Whatever appears in the records, write it out again exactly.

(Stored data)
== == ==

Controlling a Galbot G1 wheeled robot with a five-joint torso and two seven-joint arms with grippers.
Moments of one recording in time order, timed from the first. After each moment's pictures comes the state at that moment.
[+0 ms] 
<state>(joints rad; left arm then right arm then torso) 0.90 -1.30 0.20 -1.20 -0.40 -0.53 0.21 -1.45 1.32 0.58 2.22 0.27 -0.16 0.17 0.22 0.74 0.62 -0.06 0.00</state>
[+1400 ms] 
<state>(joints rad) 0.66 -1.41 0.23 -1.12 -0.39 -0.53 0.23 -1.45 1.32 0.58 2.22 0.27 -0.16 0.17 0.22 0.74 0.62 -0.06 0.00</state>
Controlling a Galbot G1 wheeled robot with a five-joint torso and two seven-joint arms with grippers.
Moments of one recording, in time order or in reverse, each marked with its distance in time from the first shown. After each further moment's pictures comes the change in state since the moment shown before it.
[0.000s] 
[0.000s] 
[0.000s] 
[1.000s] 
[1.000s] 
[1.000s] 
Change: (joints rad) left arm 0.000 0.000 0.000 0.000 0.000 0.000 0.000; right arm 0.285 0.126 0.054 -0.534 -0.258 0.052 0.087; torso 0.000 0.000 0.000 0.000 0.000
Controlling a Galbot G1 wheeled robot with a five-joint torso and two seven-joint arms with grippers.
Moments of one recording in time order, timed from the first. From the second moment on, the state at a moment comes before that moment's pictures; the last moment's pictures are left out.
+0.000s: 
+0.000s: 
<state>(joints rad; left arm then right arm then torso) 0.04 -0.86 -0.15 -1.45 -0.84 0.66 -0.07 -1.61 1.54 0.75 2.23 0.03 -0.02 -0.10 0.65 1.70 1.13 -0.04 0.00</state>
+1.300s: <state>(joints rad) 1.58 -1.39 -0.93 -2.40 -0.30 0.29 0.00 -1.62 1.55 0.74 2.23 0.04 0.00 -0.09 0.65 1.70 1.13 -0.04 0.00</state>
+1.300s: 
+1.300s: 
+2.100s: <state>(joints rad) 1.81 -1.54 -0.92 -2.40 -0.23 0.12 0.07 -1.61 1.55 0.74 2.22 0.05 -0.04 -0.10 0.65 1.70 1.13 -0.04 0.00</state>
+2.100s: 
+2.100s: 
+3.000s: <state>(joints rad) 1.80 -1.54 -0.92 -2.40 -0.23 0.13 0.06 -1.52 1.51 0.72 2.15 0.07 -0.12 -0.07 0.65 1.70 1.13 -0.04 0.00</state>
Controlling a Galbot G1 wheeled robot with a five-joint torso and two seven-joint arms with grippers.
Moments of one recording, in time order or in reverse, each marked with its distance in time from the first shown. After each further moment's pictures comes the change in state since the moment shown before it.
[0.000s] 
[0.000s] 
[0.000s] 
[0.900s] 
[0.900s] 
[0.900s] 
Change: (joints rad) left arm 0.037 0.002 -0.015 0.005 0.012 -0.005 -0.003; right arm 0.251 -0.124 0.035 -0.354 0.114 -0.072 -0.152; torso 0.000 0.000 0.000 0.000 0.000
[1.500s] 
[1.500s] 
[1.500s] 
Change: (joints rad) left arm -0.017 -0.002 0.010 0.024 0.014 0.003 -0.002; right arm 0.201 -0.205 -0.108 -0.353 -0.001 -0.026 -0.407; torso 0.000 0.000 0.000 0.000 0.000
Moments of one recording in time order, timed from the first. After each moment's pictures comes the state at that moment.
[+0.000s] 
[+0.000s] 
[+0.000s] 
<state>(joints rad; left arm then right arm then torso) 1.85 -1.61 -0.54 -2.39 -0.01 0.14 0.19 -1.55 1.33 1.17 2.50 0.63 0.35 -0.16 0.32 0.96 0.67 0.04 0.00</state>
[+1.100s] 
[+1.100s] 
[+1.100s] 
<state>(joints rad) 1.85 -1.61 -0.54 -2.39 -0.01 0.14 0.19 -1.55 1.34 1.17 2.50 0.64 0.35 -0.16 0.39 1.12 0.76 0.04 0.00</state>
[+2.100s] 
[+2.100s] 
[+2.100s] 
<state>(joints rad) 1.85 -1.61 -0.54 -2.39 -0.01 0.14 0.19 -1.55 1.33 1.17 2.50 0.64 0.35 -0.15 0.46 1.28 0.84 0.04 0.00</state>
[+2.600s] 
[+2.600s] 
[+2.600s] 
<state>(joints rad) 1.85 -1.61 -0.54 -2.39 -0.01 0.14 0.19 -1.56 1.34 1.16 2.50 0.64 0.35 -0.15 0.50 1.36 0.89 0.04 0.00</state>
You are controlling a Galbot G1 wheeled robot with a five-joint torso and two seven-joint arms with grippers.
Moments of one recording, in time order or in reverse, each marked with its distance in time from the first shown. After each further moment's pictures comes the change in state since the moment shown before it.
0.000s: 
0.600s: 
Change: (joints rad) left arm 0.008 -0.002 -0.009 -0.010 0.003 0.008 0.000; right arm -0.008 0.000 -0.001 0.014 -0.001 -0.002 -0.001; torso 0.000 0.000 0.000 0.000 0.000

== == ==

**Solution for this exercise**.
Controlling a Galbot G1 wheeled robot with a five-joint torso and two seven-joint arms with grippers.
Moments of one recording in time order, timed from the first. After each moment's pictures comes the state at that moment.
[+0 ms] 
<state>(joints rad; left arm then right arm then torso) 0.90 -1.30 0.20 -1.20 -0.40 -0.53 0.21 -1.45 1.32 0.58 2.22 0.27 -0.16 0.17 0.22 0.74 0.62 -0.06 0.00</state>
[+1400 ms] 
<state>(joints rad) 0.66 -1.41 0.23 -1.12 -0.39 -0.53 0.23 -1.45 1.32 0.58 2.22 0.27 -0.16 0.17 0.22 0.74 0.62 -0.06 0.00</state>
Controlling a Galbot G1 wheeled robot with a five-joint torso and two seven-joint arms with grippers.
Moments of one recording, in time order or in reverse, each marked with its distance in time from the first shown. After each further moment's pictures comes the change in state since the moment shown before it.
[0.000s] 
[0.000s] 
[0.000s] 
[1.000s] 
[1.000s] 
[1.000s] 
Change: (joints rad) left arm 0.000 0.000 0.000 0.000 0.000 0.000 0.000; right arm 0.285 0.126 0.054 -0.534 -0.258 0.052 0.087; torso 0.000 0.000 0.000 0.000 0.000
Controlling a Galbot G1 wheeled robot with a five-joint torso and two seven-joint arms with grippers.
Moments of one recording in time order, timed from the first. From the second moment on, the state at a moment comes before that moment's pictures; the last moment's pictures are left out.
+0.000s: 
+0.000s: 
<state>(joints rad; left arm then right arm then torso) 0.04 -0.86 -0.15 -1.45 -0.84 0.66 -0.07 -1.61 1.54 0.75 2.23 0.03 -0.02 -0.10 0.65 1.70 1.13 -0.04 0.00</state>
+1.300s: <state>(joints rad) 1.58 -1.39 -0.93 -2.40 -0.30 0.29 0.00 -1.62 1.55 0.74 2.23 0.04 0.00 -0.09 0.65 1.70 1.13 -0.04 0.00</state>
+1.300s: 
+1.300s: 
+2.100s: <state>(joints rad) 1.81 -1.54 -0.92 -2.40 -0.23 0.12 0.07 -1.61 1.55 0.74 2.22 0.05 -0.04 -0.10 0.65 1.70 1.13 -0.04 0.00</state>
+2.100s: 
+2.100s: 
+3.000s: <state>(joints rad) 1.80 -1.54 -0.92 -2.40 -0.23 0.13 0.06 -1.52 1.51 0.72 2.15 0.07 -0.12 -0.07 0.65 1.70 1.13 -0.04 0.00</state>
Controlling a Galbot G1 wheeled robot with a five-joint torso and two seven-joint arms with grippers.
Moments of one recording, in time order or in reverse, each marked with its distance in time from the first shown. After each further moment's pictures comes the change in state since the moment shown before it.
[0.000s] 
[0.000s] 
[0.000s] 
[0.900s] 
[0.900s] 
[0.900s] 
Change: (joints rad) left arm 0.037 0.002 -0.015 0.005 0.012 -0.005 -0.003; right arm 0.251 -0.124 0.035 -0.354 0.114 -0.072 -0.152; torso 0.000 0.000 0.000 0.000 0.000
[1.500s] 
[1.500s] 
[1.500s] 
Change: (joints rad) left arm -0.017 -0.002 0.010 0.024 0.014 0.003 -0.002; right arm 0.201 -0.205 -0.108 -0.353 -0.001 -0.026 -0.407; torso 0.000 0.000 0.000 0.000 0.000
Moments of one recording in time order, timed from the first. After each moment's pictures comes the state at that moment.
[+0.000s] 
[+0.000s] 
[+0.000s] 
<state>(joints rad; left arm then right arm then torso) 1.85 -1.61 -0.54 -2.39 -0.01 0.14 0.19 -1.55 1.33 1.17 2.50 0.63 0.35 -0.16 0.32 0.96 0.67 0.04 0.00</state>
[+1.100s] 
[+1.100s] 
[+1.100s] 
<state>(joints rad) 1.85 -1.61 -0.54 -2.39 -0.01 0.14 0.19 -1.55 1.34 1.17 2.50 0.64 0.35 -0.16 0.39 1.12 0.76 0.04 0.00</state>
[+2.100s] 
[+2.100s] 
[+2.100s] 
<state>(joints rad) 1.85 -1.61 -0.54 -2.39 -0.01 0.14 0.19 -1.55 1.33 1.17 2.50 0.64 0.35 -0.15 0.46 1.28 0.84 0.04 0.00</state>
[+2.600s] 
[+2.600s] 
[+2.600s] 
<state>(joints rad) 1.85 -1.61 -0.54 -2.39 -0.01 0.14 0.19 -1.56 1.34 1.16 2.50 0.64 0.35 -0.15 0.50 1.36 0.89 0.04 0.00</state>
You are controlling a Galbot G1 wheeled robot with a five-joint torso and two seven-joint arms with grippers.
Moments of one recording, in time order or in reverse, each marked with its distance in time from the first shown. After each further moment's pictures comes the change in state since the moment shown before it.
0.000s: 
0.600s: 
Change: (joints rad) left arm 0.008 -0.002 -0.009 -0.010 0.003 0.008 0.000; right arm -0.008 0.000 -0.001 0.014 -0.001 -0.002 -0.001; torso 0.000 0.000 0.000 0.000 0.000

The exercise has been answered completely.